Envisioning My Ideal Funeral


A lot of people don’t like to think about what would happen if they died. How they’d be remembered, celebrated, or honored.

But, for some reason, I’ve thought about this. 

So, here is how I envision my funeral.

Discalimer: Before I get any messages about my well-being, I’m fine, and this is a goof. Now, let’s all have a laugh together, shall we?

***

A solemn crowd waits inside the Wells Fargo Center which has been rented out for the occasion.
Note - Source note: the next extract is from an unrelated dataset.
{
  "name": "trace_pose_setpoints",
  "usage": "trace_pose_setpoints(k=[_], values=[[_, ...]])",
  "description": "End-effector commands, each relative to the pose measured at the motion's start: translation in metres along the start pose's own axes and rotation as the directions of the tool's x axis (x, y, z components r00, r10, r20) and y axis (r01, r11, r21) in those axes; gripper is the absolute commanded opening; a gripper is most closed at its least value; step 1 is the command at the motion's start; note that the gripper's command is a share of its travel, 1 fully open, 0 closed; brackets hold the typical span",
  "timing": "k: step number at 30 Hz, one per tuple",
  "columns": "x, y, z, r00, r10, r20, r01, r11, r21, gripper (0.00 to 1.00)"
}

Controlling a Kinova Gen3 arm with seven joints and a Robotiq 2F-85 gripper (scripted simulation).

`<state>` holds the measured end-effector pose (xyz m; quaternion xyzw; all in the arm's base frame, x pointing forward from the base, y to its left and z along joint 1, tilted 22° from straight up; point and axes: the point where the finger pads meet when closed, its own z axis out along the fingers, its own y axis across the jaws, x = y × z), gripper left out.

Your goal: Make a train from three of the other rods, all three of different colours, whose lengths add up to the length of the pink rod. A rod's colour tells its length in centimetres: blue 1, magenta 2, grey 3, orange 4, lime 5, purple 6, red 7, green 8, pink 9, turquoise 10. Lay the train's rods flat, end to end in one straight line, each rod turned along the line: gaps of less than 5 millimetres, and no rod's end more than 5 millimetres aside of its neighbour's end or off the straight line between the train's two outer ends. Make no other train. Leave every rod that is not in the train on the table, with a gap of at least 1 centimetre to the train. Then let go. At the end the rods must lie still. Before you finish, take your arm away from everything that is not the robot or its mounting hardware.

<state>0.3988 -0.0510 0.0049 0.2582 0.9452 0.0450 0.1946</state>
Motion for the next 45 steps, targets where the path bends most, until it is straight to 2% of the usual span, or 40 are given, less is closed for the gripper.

The occasion in question is my death; brought about by a bizarre gardening accident, not unlike former-Spinal Tap drummer, John "Stumpy" Pepys. 
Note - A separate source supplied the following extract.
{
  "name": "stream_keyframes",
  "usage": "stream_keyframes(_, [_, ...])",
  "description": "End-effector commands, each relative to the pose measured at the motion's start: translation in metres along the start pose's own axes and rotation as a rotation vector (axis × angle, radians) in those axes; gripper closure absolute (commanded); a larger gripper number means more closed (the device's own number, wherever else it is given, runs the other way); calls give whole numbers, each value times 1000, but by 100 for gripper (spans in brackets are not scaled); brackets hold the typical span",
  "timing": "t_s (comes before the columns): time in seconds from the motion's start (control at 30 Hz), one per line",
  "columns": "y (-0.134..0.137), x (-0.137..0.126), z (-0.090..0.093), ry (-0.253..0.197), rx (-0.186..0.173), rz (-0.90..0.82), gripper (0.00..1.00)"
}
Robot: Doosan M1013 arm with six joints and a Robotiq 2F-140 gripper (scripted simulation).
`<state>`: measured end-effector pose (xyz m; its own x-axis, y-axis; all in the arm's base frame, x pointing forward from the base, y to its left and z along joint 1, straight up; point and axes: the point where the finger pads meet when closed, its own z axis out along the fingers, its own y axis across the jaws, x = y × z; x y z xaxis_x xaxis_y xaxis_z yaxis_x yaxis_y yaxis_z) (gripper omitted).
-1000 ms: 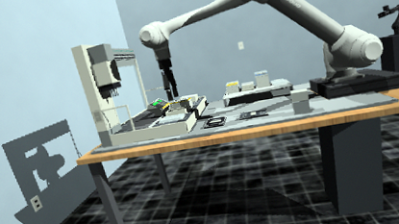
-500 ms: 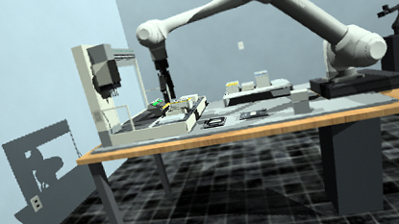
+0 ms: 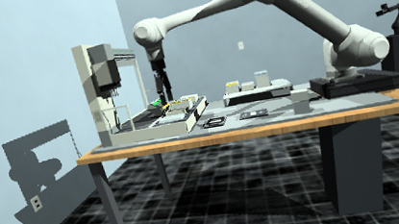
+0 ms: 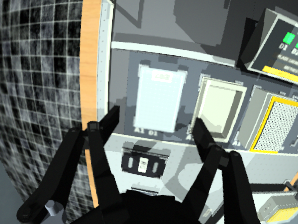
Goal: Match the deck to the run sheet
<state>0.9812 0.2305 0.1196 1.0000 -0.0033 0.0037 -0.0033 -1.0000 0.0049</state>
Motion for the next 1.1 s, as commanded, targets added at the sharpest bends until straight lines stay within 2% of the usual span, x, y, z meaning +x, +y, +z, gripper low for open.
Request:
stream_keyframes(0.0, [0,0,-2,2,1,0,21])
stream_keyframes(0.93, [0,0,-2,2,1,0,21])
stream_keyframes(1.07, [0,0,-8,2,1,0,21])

The authorities said that it's best left unsolved.

The solemnness that permeates the crowd is broken by a rumbling from within the bowels of the arena. A quartet of Budweiser Clydesdales pull my casket onstage.

The casket is opened…

But, it is empty.

A hush falls over the crowd. 

Who forgot to put Matt’s body in the casket? They had one job, for the love of God.

Then, the lights go out. A single spotlight illuminates the rafters of the arena. 

My lifeless body, wearing sunglasses like Chevy Chase at a roast, descends from the rafters, and the crowd explodes. “Rock You Like A Hurricane” blasts from the PA.

My body is placed as carefully as possible — considering it's dangling from a cable — into the casket, and upon touchdown, the goal horn goes off.

Two magician’s assistant-type women come onstage and unclasp my body from the harness and sashay offstage.

A video tribute is shown, showcasing all my life’s accomplishments. Walking on Mars, climbing Mount Everest, and that time that I got two bags of Skittles out of a vending machine when I only intended to buy one.

“Ladies and gentleman,” booms the PA, “We are here to honor the life of one Matt Reigle. Please welcome your (and by "your" I mean "my") eulogy reader. From the Philadelphia Flyers…”

The announcer pauses. Who could it be? Surely, it’s one of the many legends who have suited up for the Orange and Black.

“…Gritty!”

The crowd erupts as the internet’s favorite mascot walks onstage, wearing the Flyers’ black third-jersey because this IS a funeral after all.

Gritty walks to one side of the stage, and puts his hands in the air, encouraging one half of the arena to cheer. They oblige.

Unsatisfied with the level of applause received by that half of the arena, Gritty ambles over to the other side of the stage, calls for applause, and again, the crowd obliges.

This turns into seventeen minutes of competitive cheering between two halves of a sellout crowd.

Once finally satisfied, Gritty makes his way to the podium.

He adjusts the microphone to better suit his seven-foot frame, then squeaks his hands. The crowd explodes again. Gritty pulls a t-shirt cannon from beneath the podium and shoots a shirt into the top row.

It has my face on it with the words “Stay in School” emblazoned across it. Mourners fight over the privilege of catching one of these shirts, and then promptly re-selling it on eBay at an exorbitant price.

One man spills his beer, however it's easy to replace as my funeral features an open bar.

Gritty leaves the stage.

"Ladies and Gentlemen," says the PA announcer. "please welcome, Kate Beckinsale."

The crowd erupts. Kate Beckinsale strides, nay, floats majestically across the stage. She is dressed in black, she wears one of those veils like Alex Kintner's mom in Jaws.

She blows her nose into a wad of Kleenex brand tissues. 

Kate Beckinsale tells the story of the time I took her to a Flyers game.

The story makes the crowd laugh, it makes them cry, and for some reason, it makes one guy yell "Bababooey, bababooey, bababooey, Howerd Stern's penis!" but he is escorted out of the arena. Ironic, because Howard Stern is actually in attendance at my funeral.

Kate Beckinsale leaves the stage but not before pausing at my casket and gently closing the lid. My casket is wheeled offstage. It will be sent to Cape Canaveral, Florida where it will then be placed in the trunk of Elon Musk's car and launched into space.

The service is over.

The mourners leave and do so in a hasty yet dignified fashion, because there is a 76ers game in the arena later that evening, and they don't want to have to pay the event staff overtime. 

They head to the after party, which will feature performances by Iron Maiden, Metallica, and a monkey who rides dogs like horses.